▶ _Exercise details_
Quote every line below exactly as it reads.

▶ _Records from a dataset_
┌────────
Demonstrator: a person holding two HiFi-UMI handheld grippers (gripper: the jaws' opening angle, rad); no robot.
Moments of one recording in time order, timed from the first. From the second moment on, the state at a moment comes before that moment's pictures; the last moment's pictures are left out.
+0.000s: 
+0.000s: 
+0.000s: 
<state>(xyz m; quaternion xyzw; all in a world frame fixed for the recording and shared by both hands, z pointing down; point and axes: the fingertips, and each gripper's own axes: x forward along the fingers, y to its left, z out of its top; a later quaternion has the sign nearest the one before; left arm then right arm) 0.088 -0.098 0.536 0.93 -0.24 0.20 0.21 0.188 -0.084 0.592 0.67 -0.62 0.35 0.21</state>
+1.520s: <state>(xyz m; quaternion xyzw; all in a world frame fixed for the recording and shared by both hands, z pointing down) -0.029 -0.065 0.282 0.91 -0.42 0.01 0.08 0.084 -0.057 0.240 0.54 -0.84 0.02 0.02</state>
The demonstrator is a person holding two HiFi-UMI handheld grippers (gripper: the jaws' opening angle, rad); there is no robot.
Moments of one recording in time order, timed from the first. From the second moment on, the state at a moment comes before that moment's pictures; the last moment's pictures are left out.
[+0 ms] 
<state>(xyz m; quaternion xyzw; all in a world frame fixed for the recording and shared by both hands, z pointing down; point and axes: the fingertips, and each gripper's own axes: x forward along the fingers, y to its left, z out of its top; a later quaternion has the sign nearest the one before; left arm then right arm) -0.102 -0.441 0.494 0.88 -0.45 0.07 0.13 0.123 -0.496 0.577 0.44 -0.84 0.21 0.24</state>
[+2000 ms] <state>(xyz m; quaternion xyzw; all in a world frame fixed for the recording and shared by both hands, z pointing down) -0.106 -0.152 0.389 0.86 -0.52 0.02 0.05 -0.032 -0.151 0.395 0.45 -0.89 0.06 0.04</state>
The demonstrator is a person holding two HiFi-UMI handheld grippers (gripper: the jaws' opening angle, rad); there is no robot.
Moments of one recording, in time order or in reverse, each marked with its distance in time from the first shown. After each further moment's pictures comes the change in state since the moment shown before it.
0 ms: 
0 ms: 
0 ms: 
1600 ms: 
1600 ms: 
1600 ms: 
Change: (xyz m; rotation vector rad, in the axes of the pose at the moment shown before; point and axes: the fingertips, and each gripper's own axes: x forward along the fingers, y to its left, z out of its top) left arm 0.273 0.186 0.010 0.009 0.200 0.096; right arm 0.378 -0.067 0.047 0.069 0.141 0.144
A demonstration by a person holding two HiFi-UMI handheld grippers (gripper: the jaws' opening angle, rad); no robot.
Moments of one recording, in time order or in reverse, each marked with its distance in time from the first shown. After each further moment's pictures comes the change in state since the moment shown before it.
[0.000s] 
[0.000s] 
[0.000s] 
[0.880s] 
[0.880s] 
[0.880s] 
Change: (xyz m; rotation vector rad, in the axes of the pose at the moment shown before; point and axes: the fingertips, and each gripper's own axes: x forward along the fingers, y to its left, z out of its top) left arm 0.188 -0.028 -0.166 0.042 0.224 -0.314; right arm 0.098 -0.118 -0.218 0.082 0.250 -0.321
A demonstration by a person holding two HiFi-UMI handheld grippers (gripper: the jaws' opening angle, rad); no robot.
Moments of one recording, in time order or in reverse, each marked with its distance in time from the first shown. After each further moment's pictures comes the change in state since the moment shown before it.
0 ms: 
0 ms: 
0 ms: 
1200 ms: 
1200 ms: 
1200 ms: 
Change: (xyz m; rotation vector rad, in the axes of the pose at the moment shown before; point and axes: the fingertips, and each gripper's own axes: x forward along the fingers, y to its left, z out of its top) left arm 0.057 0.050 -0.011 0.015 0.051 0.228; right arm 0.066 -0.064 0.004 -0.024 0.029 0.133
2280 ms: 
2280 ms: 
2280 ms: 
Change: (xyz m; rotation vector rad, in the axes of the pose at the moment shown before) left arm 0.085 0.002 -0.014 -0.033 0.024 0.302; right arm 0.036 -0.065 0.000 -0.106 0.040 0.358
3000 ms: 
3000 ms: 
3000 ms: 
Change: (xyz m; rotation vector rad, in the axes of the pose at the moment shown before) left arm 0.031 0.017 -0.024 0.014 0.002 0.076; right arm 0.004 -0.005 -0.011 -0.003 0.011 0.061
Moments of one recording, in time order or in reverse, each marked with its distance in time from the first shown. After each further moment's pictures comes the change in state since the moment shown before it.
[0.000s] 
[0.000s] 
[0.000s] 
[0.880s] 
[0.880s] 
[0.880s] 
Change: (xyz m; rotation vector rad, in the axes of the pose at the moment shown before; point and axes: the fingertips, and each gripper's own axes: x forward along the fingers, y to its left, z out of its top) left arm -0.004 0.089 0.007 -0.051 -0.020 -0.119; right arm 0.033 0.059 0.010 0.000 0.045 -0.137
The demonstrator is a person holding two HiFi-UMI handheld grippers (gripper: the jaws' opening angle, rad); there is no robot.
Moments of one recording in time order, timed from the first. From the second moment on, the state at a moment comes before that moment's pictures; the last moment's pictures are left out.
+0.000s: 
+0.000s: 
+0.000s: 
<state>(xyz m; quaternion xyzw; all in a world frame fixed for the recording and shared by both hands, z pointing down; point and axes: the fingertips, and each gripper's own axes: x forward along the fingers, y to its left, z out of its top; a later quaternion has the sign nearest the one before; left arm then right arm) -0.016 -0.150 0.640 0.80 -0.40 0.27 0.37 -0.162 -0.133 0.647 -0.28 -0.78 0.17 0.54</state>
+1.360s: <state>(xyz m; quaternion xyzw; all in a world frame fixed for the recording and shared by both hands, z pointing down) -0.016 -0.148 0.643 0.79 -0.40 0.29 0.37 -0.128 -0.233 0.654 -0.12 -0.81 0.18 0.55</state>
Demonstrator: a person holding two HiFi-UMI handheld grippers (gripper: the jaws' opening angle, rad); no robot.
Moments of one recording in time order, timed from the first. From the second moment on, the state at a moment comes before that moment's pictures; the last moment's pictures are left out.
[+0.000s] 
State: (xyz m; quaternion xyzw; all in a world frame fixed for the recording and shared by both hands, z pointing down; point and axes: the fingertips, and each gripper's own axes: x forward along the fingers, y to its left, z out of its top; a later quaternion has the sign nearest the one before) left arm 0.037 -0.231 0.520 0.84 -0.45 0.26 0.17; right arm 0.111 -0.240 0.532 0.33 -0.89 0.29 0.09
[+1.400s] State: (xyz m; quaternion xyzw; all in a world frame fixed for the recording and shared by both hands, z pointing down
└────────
▶ _Your response_
Demonstrator: a person holding two HiFi-UMI handheld grippers (gripper: the jaws' opening angle, rad); no robot.
Moments of one recording in time order, timed from the first. From the second moment on, the state at a moment comes before that moment's pictures; the last moment's pictures are left out.
+0.000s: 
+0.000s: 
+0.000s: 
<state>(xyz m; quaternion xyzw; all in a world frame fixed for the recording and shared by both hands, z pointing down; point and axes: the fingertips, and each gripper's own axes: x forward along the fingers, y to its left, z out of its top; a later quaternion has the sign nearest the one before; left arm then right arm) 0.088 -0.098 0.536 0.93 -0.24 0.20 0.21 0.188 -0.084 0.592 0.67 -0.62 0.35 0.21</state>
+1.520s: <state>(xyz m; quaternion xyzw; all in a world frame fixed for the recording and shared by both hands, z pointing down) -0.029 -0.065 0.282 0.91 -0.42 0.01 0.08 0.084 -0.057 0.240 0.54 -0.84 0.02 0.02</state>
The demonstrator is a person holding two HiFi-UMI handheld grippers (gripper: the jaws' opening angle, rad); there is no robot.
Moments of one recording in time order, timed from the first. From the second moment on, the state at a moment comes before that moment's pictures; the last moment's pictures are left out.
[+0 ms] 
<state>(xyz m; quaternion xyzw; all in a world frame fixed for the recording and shared by both hands, z pointing down; point and axes: the fingertips, and each gripper's own axes: x forward along the fingers, y to its left, z out of its top; a later quaternion has the sign nearest the one before; left arm then right arm) -0.102 -0.441 0.494 0.88 -0.45 0.07 0.13 0.123 -0.496 0.577 0.44 -0.84 0.21 0.24</state>
[+2000 ms] <state>(xyz m; quaternion xyzw; all in a world frame fixed for the recording and shared by both hands, z pointing down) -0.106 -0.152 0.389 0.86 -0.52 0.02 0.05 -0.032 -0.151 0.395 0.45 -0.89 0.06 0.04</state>
The demonstrator is a person holding two HiFi-UMI handheld grippers (gripper: the jaws' opening angle, rad); there is no robot.
Moments of one recording, in time order or in reverse, each marked with its distance in time from the first shown. After each further moment's pictures comes the change in state since the moment shown before it.
0 ms: 
0 ms: 
0 ms: 
1600 ms: 
1600 ms: 
1600 ms: 
Change: (xyz m; rotation vector rad, in the axes of the pose at the moment shown before; point and axes: the fingertips, and each gripper's own axes: x forward along the fingers, y to its left, z out of its top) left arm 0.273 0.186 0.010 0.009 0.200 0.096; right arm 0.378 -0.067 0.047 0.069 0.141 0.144
A demonstration by a person holding two HiFi-UMI handheld grippers (gripper: the jaws' opening angle, rad); no robot.
Moments of one recording, in time order or in reverse, each marked with its distance in time from the first shown. After each further moment's pictures comes the change in state since the moment shown before it.
[0.000s] 
[0.000s] 
[0.000s] 
[0.880s] 
[0.880s] 
[0.880s] 
Change: (xyz m; rotation vector rad, in the axes of the pose at the moment shown before; point and axes: the fingertips, and each gripper's own axes: x forward along the fingers, y to its left, z out of its top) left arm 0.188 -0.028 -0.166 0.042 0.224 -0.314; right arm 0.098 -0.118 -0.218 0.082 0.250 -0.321
A demonstration by a person holding two HiFi-UMI handheld grippers (gripper: the jaws' opening angle, rad); no robot.
Moments of one recording, in time order or in reverse, each marked with its distance in time from the first shown. After each further moment's pictures comes the change in state since the moment shown before it.
0 ms: 
0 ms: 
0 ms: 
1200 ms: 
1200 ms: 
1200 ms: 
Change: (xyz m; rotation vector rad, in the axes of the pose at the moment shown before; point and axes: the fingertips, and each gripper's own axes: x forward along the fingers, y to its left, z out of its top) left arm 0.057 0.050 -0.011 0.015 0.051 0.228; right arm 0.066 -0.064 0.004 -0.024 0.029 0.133
2280 ms: 
2280 ms: 
2280 ms: 
Change: (xyz m; rotation vector rad, in the axes of the pose at the moment shown before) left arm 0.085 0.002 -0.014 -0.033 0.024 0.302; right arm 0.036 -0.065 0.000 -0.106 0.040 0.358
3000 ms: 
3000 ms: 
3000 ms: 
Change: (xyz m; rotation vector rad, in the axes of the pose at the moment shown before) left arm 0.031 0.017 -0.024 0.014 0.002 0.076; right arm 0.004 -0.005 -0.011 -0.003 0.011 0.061
Moments of one recording, in time order or in reverse, each marked with its distance in time from the first shown. After each further moment's pictures comes the change in state since the moment shown before it.
[0.000s] 
[0.000s] 
[0.000s] 
[0.880s] 
[0.880s] 
[0.880s] 
Change: (xyz m; rotation vector rad, in the axes of the pose at the moment shown before; point and axes: the fingertips, and each gripper's own axes: x forward along the fingers, y to its left, z out of its top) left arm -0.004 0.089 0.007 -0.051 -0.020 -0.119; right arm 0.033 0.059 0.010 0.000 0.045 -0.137
The demonstrator is a person holding two HiFi-UMI handheld grippers (gripper: the jaws' opening angle, rad); there is no robot.
Moments of one recording in time order, timed from the first. From the second moment on, the state at a moment comes before that moment's pictures; the last moment's pictures are left out.
+0.000s: 
+0.000s: 
+0.000s: 
<state>(xyz m; quaternion xyzw; all in a world frame fixed for the recording and shared by both hands, z pointing down; point and axes: the fingertips, and each gripper's own axes: x forward along the fingers, y to its left, z out of its top; a later quaternion has the sign nearest the one before; left arm then right arm) -0.016 -0.150 0.640 0.80 -0.40 0.27 0.37 -0.162 -0.133 0.647 -0.28 -0.78 0.17 0.54</state>
+1.360s: <state>(xyz m; quaternion xyzw; all in a world frame fixed for the recording and shared by both hands, z pointing down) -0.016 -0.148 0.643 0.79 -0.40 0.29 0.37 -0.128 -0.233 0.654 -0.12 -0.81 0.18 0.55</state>
Demonstrator: a person holding two HiFi-UMI handheld grippers (gripper: the jaws' opening angle, rad); no robot.
Moments of one recording in time order, timed from the first. From the second moment on, the state at a moment comes before that moment's pictures; the last moment's pictures are left out.
[+0.000s] 
State: (xyz m; quaternion xyzw; all in a world frame fixed for the recording and shared by both hands, z pointing down; point and axes: the fingertips, and each gripper's own axes: x forward along the fingers, y to its left, z out of its top; a later quaternion has the sign nearest the one before) left arm 0.037 -0.231 0.520 0.84 -0.45 0.26 0.17; right arm 0.111 -0.240 0.532 0.33 -0.89 0.29 0.09
[+1.400s] State: (xyz m; quaternion xyzw; all in a world frame fixed for the recording and shared by both hands, z pointing down

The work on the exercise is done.